▸ YOUR INSTRUCTIONS
Each entry below is to be copied verbatim.
+++ WORKING DATA +++
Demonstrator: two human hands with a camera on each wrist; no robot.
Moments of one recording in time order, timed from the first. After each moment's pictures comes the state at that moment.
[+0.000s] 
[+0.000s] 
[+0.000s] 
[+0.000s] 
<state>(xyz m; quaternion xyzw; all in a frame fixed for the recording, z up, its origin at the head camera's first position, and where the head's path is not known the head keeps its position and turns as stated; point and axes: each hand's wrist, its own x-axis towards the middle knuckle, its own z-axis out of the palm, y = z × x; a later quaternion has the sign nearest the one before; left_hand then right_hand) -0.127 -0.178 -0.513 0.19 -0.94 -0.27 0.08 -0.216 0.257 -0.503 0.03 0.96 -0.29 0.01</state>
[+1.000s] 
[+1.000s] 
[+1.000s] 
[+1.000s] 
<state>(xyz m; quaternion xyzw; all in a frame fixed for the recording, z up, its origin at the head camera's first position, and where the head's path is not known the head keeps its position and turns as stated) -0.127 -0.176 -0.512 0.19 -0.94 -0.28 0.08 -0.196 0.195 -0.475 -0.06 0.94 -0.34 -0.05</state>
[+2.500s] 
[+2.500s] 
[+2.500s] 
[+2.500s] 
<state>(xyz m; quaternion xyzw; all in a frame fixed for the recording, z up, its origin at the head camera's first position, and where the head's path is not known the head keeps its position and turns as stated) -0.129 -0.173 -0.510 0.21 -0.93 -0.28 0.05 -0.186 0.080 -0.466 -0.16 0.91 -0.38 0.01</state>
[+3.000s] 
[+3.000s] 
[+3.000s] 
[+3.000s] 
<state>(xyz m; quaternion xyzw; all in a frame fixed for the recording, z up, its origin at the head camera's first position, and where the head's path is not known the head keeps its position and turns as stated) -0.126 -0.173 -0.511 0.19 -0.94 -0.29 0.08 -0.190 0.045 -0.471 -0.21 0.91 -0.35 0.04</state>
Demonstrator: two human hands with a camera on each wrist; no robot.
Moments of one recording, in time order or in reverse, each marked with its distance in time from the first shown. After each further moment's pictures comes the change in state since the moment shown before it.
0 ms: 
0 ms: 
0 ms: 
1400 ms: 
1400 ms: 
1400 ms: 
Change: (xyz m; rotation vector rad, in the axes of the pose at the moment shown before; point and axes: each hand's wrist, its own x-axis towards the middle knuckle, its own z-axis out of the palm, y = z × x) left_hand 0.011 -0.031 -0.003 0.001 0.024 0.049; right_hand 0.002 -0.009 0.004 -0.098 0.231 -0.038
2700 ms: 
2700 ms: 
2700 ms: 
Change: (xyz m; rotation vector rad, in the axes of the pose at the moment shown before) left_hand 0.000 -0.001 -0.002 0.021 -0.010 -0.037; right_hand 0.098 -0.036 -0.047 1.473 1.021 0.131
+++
▸ RESPONSE AREA
Demonstrator: two human hands with a camera on each wrist; no robot.
Moments of one recording in time order, timed from the first. After each moment's pictures comes the state at that moment.
[+0.000s] 
[+0.000s] 
[+0.000s] 
[+0.000s] 
<state>(xyz m; quaternion xyzw; all in a frame fixed for the recording, z up, its origin at the head camera's first position, and where the head's path is not known the head keeps its position and turns as stated; point and axes: each hand's wrist, its own x-axis towards the middle knuckle, its own z-axis out of the palm, y = z × x; a later quaternion has the sign nearest the one before; left_hand then right_hand) -0.127 -0.178 -0.513 0.19 -0.94 -0.27 0.08 -0.216 0.257 -0.503 0.03 0.96 -0.29 0.01</state>
[+1.000s] 
[+1.000s] 
[+1.000s] 
[+1.000s] 
<state>(xyz m; quaternion xyzw; all in a frame fixed for the recording, z up, its origin at the head camera's first position, and where the head's path is not known the head keeps its position and turns as stated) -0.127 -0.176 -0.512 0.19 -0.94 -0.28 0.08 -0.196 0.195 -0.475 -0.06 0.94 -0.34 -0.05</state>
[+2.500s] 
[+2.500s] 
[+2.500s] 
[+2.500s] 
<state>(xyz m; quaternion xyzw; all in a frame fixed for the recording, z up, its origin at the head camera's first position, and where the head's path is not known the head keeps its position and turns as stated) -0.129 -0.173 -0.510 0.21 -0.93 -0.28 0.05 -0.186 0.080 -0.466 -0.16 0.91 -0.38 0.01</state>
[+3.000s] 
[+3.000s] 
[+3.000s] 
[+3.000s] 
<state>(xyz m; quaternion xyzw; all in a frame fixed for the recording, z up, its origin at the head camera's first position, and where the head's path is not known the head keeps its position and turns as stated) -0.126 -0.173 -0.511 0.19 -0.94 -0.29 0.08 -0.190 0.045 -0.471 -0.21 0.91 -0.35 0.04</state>
Demonstrator: two human hands with a camera on each wrist; no robot.
Moments of one recording, in time order or in reverse, each marked with its distance in time from the first shown. After each further moment's pictures comes the change in state since the moment shown before it.
0 ms: 
0 ms: 
0 ms: 
1400 ms: 
1400 ms: 
1400 ms: 
Change: (xyz m; rotation vector rad, in the axes of the pose at the moment shown before; point and axes: each hand's wrist, its own x-axis towards the middle knuckle, its own z-axis out of the palm, y = z × x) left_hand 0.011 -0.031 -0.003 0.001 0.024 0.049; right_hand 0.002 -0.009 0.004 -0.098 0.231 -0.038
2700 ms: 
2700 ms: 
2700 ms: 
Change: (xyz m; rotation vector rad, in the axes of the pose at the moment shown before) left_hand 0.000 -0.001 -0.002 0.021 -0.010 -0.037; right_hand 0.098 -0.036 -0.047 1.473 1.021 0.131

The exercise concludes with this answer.